There are many more measures possible, as discussed in this handy  Guide to KPIs for Content performance.

KPIsforContent

But the reality is it’s time-consuming to measure everything. Pick the measures that give you information about how you are reaching your business goal, understand how each of those measures is tracked and what the limits might be and measure those.

Your process goals tell you whether you’re on track to meet your business goals. They also tell you whether you need to alter your content, frequency of posting, time of posting, or promotional budget. You should be looking at them at least daily.

NewArtMuseumCASE STUDY; NewArtMuseum

The NewArt Museum’s goal is to increase the number of younger people, between 18-30, visiting the museum.

The measurement for that business goal is very clear; number of young people visiting the museum should go up. Measuring that is trickier, you will need to ask visitors some information.

NewMuseum takes a baseline measurement by asking all visitors to complete a short survey as they leave the museum during a single week. One of the questions is around age; and gives age brackets for the visitor to choose from. They also ask which information source people would like for their museum news; (paper) newsletter, email, newspaper, social media, to help shape the future communications.

In about the third week of the new initiative they make the same survey, but ask those in the target audience some additional questions. One finding is that that the target age group works during the week, so could only ever visit on a weekend. This insight leads to the museum opening on Friday nights with music and events aimed at the 18-30 age group.
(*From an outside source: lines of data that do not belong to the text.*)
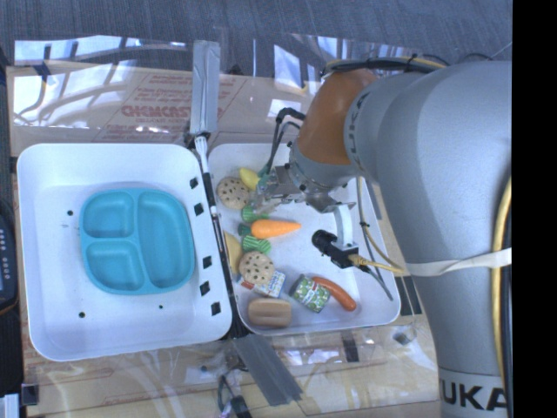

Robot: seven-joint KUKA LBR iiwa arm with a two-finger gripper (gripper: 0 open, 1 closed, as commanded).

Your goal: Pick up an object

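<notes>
**Arm low over the right bin's toy food**

The toy carrot [275,228], orange with a green leafy end pointing left, lies on its side near the middle of the right bin [383,307]. Take it as the landmark. Just above it, the gripper [271,192] hangs over the bin's upper part; whether it is clenched or released cannot be told from this angle, and nothing can be seen grasped in it.

Above and left of the carrot sits a round cookie [231,192], with a small yellow piece [250,178] beside that. Below the carrot, a second chocolate-chip cookie [257,268] rests beside a green ridged item [255,243]. Further below lie a tan bread roll [269,312], a small green can [310,293] and a red-orange sausage [338,293], all along the bin's lower edge. To the carrot's right is a black fitting [329,246] on the arm's cabling.

Well to the carrot's left, across the divider, the left bin [43,320] holds a blue divided plate [137,240]. The grey arm [435,172], with its orange band [335,120], rises to the carrot's upper right.
</notes>
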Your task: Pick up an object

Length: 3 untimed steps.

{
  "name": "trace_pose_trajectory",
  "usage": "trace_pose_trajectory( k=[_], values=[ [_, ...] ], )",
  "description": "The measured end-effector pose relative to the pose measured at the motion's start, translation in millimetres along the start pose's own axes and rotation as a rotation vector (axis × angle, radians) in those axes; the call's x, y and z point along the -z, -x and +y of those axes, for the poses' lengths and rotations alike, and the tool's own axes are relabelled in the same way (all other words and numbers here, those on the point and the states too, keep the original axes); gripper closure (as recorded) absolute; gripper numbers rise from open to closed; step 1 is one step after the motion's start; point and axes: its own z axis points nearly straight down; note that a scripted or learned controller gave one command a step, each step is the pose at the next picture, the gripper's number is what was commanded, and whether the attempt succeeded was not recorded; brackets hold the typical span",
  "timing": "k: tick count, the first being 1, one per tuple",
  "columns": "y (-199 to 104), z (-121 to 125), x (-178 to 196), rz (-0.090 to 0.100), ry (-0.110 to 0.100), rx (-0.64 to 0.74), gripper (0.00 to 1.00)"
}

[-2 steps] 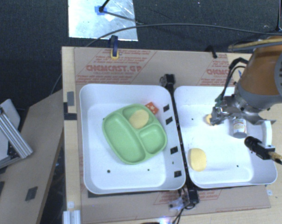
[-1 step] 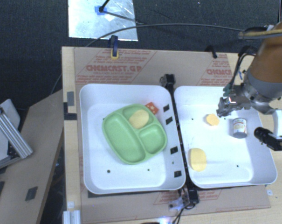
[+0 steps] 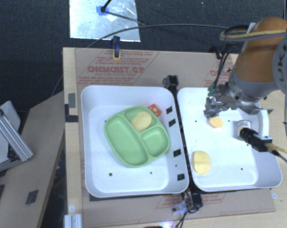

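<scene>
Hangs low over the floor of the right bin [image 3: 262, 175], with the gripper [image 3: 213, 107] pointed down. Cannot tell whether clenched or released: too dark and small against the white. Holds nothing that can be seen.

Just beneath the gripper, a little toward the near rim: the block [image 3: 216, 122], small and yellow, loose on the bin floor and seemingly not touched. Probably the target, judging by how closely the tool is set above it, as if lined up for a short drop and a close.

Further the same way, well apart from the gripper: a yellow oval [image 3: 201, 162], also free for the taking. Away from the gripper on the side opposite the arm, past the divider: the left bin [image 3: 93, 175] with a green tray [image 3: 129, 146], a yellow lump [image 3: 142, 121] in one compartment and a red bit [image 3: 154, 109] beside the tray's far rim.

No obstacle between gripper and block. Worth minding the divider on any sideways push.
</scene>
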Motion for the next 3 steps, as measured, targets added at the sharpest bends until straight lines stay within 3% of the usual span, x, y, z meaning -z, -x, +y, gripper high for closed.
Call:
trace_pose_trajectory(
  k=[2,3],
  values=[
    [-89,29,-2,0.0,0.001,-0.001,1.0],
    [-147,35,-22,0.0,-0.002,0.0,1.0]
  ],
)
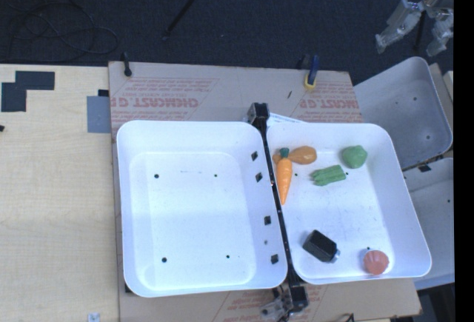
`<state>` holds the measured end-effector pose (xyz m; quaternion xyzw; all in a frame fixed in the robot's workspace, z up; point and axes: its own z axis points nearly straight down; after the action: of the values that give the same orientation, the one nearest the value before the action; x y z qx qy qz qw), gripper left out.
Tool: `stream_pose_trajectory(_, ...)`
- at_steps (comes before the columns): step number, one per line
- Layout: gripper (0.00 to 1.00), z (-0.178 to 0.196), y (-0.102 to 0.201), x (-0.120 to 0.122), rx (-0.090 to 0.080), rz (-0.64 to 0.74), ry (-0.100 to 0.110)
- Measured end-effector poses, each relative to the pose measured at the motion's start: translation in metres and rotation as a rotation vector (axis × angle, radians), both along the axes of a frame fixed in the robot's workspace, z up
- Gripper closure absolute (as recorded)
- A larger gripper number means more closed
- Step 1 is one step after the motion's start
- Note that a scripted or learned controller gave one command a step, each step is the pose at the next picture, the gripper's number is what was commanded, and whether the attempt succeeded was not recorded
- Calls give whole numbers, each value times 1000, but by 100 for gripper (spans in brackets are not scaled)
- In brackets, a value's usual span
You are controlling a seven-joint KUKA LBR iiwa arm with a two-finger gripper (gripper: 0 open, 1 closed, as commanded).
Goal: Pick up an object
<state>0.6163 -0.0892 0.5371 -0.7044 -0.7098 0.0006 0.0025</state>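
We see the gripper [418, 17] high at the upper right, well apart from both bins; whether its tool is apart or together we cannot tell. In the right bin [400, 165] lie a toy carrot [284, 178] against the divider, an orange piece [303, 155] touching it, two green pieces (one rounded [354, 157], one long [328, 176]), a black block [321, 246] and a reddish ball [375, 262]. The left bin [126, 187] sits beside it.

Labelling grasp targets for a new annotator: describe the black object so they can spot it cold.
Start at the right-hand white bin, the one holding all the items. Look to its near edge, left of the round pinkish-orange ball in the corner. The black block lies there at a tilt; it is the sole dark, boxy item, while the carrot and green pieces sit at the far end.
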Motion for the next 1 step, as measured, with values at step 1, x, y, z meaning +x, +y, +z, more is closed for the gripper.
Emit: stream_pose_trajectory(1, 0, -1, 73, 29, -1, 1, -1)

For the social media part of the campaign the goal is building an audience in their target age group. The chosen platforms are facebook, instagram and experimenting with periscope for some “behind the scenes action”.

On all platforms they measure follower numbers and engagement. When they get closer to re-opening day New Museum tries two things; Firstly a targetted discount ticket offer via facebook for which they measure click through rate. Secondly a campaign on Instagram using the hashtag #NewMuseum which asks people to post images of things they thing are design icons. The social media team will choose a favourite image of the day and reward that person with two free tickets to the opening. The social media team then measures the reach of the campaign, and looks for comments that indicate people want to visit the museum as indicating intent.